Sur les côtes du Schleswig-Holstein, dans le nord de l'Allemagne, les promeneurs assistant aux marées de fin d'été découvrent un paysage très impressionnant. Par centaines, d'imposantes méduses aux reflets rosés et violacés se sont échouées sur le sable et les galets du littoral de la mer Baltique. Ce phénomène impressionnant s'étend sur plusieurs kilomètres de côte et intrigue autant qu'il fascine.
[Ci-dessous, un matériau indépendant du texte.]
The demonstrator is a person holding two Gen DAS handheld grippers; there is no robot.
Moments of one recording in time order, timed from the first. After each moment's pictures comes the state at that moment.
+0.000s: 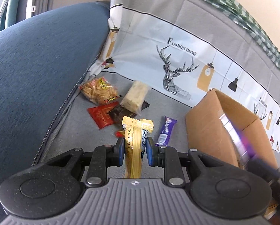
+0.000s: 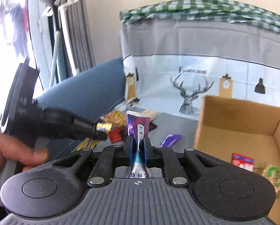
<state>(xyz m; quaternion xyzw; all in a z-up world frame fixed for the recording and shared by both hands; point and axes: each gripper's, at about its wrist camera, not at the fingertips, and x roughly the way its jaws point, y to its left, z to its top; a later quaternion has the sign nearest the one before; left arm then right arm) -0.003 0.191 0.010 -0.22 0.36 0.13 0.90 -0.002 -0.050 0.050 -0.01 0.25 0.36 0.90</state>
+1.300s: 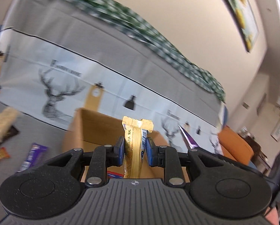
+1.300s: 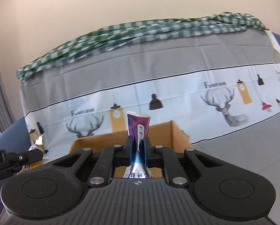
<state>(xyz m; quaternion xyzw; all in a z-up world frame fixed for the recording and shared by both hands) 0.049 0.033 0.036 -0.24 0.20 -0.12 0.94 0.078 -0.224 0.048 0.10 0.20 0.12 0.97</state>
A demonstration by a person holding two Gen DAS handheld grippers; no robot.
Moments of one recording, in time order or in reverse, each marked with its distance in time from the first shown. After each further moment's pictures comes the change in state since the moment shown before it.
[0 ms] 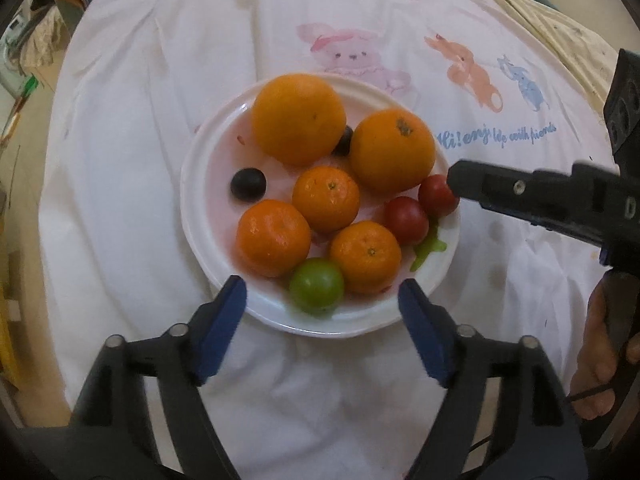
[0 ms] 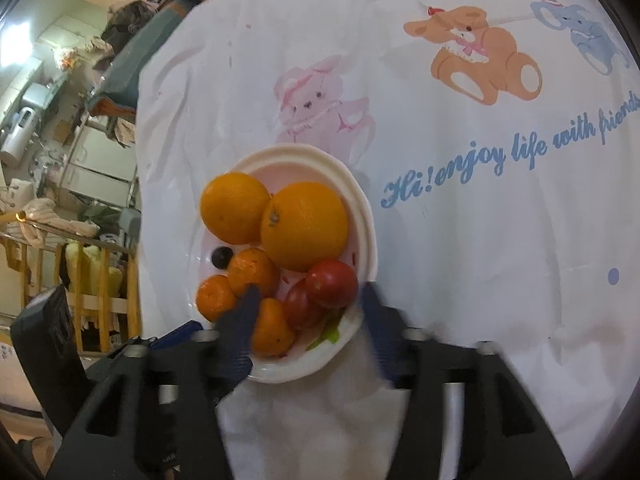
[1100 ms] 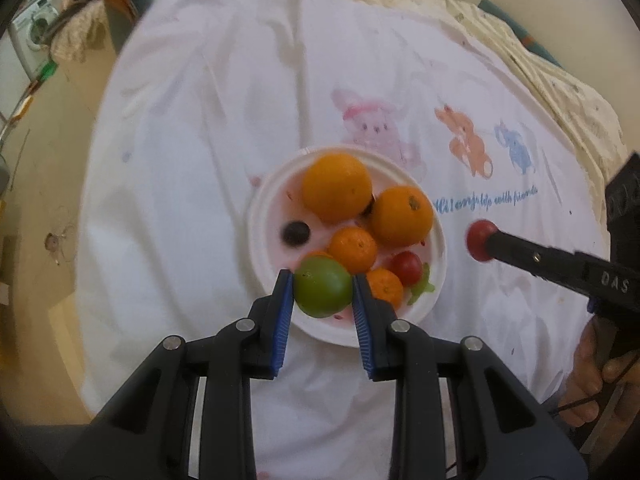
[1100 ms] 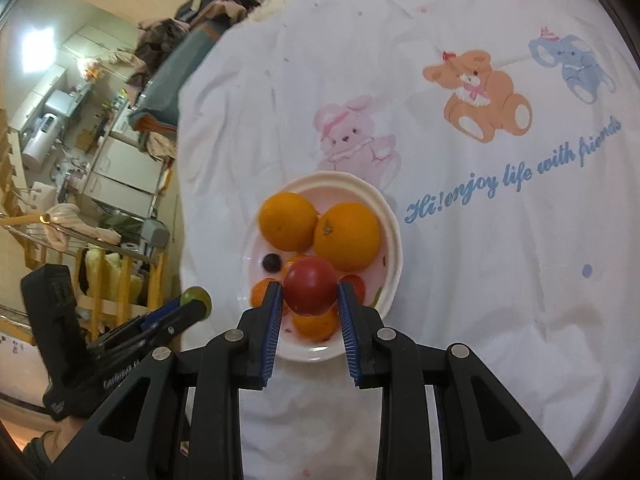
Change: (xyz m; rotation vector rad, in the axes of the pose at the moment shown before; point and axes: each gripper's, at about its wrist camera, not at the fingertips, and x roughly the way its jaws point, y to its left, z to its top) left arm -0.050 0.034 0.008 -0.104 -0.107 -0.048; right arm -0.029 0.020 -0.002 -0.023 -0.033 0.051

Ces organismes gélatineux, pouvant mesurer plusieurs dizaines de centimètres de diamètre et peser plusieurs kilos. "Il s'agit probablement de spécimens de méduse à crinière de lion (Cyanea capillata), communément appelée méduse de feu", explique Ina Stoltenberg du Centre Helmholtz de recherche océanographique GEOMAR de Kiel au média allemand kreiszeitung.de, qui rend compte du phénomène. Habituellement localisées dans les eaux plus profondes et salées du Kattegat, du Skagerrak ou de la mer du Nord, ces créatures ont également dérivé vers les plages allemandes sous l'effet d'une combinaison de facteurs météorologiques et hydrodynamiques bien précis.

Selon les biologistes marins, cette hécatombe spectaculaire s'explique par un faisceau de circonstances environnementales. En fin d'été et en automne, les fortes rafales de vent et les tempêtes modifient brusquement les courants marins de surface et de profondeur. Poussées par ces masses d'eau en mouvement, les méduses, dont la capacité de propulsion propre reste très limitée, se retrouvent incapables de nager contre les flux et sont irrémédiablement emportées vers les eaux peu profondes du littoral. "Les méduses appartiennent au plancton, ce qui signifie qu'elles ne peuvent pas nager activement à contre-courant", explique encore Ina Stoltenberg.

Le cycle de vie de ces invertébrés accentue l'ampleur du phénomène. En fin de saison estivale, les populations de méduses atteignent leur développement maximal après s'être abondamment nourries de zooplancton pendant les mois chauds. En fin de cycle biologique, affaiblies par la baisse progressive de la température de l'eau et le déclin de leurs ressources alimentaires, elles deviennent particulièrement vulnérables aux dérives causées par la houle.

Ces géants roses échoués peuvent naturellement susciter la méfiance, mais les scientifiques rappellent que ces spécimens sont généralement peu dangereux pour l'homme, même s'il est recommandé de ne pas s'en approcher. La méduse poumon ne présente qu'un pouvoir urticaire faible. Sur le plan écologique, ces échouages massifs apportent une quantité importante de matière organique qui vient nourrir les décomposeurs et divers organismes nécrophages du milieu littoral.